Decreased and absent ulnar or radial pulse

Introduction

Introduction The forearm artery mainly consists of the radial artery, the ulnar artery and the common interosseous artery, and the palmar arch and the deep palm of the hand that are subdivided into the hand. Forearm arterial injury mainly manifests as partial obstruction of blood supply to the hand, including weakening and disappearance of ulnar artery or radial artery pulsation, cold finger sensation, skin irritation and numbness.

Cause

Cause

Stab wounds of sharp objects and stab wounds.

Examine

an examination

In addition to the symptoms of local injury, it is mainly manifested as partial obstruction of blood supply to the hand, including weakening and disappearance of ulnar artery or radial artery pulsation, cold feeling of fingers, skin allergies and numbness. If the injury affects the superficial arch of the palm, the Raynaud sign may appear on the finger, and there may be a sign of atrophy in the small fish. According to the trauma and clinical manifestations, it is not difficult to make a diagnosis, because the collateral circulation compensation function is better, except for 10% to 15% of the anastomotic arch anastomosis, the treatment results are mostly better. Therefore, angiography is generally not required unless it is necessary.

Diagnosis

Differential diagnosis

Carotid pulsation weakened or disappeared: one of the symptoms of multiple arteritis, multiple arteritis, also known as primary arteritis syndrome, aortic arch syndrome, avascular disease or Takayasu`s disease. The incidence rate in the eastern countries is higher, more common in young women.

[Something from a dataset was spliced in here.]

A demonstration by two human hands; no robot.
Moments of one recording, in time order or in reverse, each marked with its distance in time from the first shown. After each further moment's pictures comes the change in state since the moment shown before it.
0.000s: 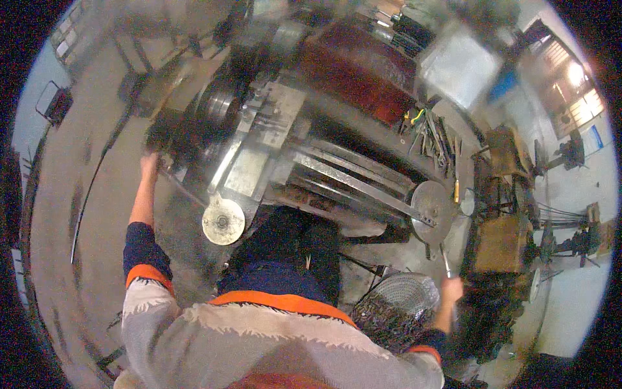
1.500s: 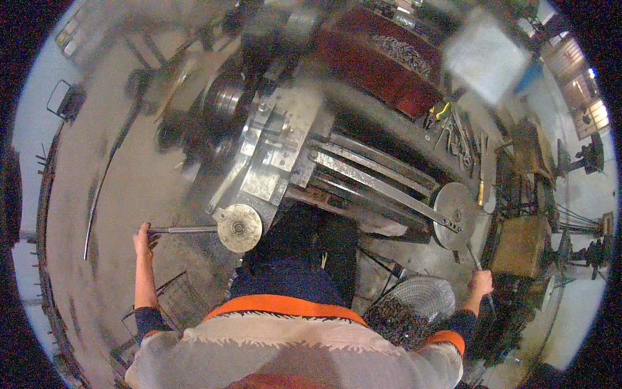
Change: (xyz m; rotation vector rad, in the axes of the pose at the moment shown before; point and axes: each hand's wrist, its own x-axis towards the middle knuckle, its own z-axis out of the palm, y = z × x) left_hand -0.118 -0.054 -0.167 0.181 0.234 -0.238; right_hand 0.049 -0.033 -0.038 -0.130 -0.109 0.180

The dorsal artery pulsation disappears: lower extremity atherosclerosis is often accompanied by numbness of the extremities, and the pulsation of the dorsal artery of the foot disappears. The disease is more common in middle-aged and elderly people, often accompanied by a history of hypertension. The early symptoms are mainly intermittent claudication, and the pain at rest is the manifestation of severe ischemia of the lower extremities, often accompanied by numbness of the extremities. Acromegaly ulcers and gangrene can also occur in the advanced stage. Physical examination revealed a decrease in extremity skin temperature, a stenosis, or a weakening or disappearance of the distal arterial pulsation of the occlusion artery. Doppler ultrasound and angiography can be used to determine the location, extent and extent of the disease and contribute to the choice of surgical approach.

Arterial pulsation weakened or disappeared: the arterial position was deep, adjacent to the femoral surface and the posterior portion of the knee joint capsule. The outer edge of the semitendinosus muscle is obliquely outward, and the femoral condyle is horizontally located in the posterior middle part of the knee, and then vertically down to the lower edge of the muscle, and is divided into the anterior iliac artery and the posterior tibial artery. The former enters the anterior region of the calf through the upper edge of the interosseous membrane, and the latter passes through the deeper part of the soleus tendon to the posterior region of the calf. In addition to the distribution of muscle branches in the adjacent muscles, there are five joint branches, namely the internal and external laparoscopic arteries, the middle knee artery and the inferior and lateral arteries of the knee, all of which are involved in the formation of the knee arterial network.